Directions for this task: Would you retype every line below without changing anything?

Recorded information:
++++++++++

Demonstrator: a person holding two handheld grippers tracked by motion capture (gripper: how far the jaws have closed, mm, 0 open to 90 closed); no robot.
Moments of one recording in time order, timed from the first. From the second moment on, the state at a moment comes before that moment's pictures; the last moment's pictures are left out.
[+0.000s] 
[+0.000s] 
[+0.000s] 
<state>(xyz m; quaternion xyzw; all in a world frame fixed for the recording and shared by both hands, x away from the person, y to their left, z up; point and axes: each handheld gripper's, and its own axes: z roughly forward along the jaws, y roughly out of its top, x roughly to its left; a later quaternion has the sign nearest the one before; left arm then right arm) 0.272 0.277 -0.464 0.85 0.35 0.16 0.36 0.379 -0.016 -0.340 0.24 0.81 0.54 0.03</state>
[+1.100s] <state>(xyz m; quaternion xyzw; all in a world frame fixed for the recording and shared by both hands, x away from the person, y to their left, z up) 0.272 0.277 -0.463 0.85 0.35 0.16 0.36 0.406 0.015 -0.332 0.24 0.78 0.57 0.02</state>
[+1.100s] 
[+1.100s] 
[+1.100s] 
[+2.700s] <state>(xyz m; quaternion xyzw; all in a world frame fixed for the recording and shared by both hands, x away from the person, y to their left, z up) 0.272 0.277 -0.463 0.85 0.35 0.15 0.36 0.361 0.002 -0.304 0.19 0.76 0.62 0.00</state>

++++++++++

Final answer:
Demonstrator: a person holding two handheld grippers tracked by motion capture (gripper: how far the jaws have closed, mm, 0 open to 90 closed); no robot.
Moments of one recording in time order, timed from the first. From the second moment on, the state at a moment comes before that moment's pictures; the last moment's pictures are left out.
[+0.000s] 
[+0.000s] 
[+0.000s] 
<state>(xyz m; quaternion xyzw; all in a world frame fixed for the recording and shared by both hands, x away from the person, y to their left, z up; point and axes: each handheld gripper's, and its own axes: z roughly forward along the jaws, y roughly out of its top, x roughly to its left; a later quaternion has the sign nearest the one before; left arm then right arm) 0.272 0.277 -0.464 0.85 0.35 0.16 0.36 0.379 -0.016 -0.340 0.24 0.81 0.54 0.03</state>
[+1.100s] <state>(xyz m; quaternion xyzw; all in a world frame fixed for the recording and shared by both hands, x away from the person, y to their left, z up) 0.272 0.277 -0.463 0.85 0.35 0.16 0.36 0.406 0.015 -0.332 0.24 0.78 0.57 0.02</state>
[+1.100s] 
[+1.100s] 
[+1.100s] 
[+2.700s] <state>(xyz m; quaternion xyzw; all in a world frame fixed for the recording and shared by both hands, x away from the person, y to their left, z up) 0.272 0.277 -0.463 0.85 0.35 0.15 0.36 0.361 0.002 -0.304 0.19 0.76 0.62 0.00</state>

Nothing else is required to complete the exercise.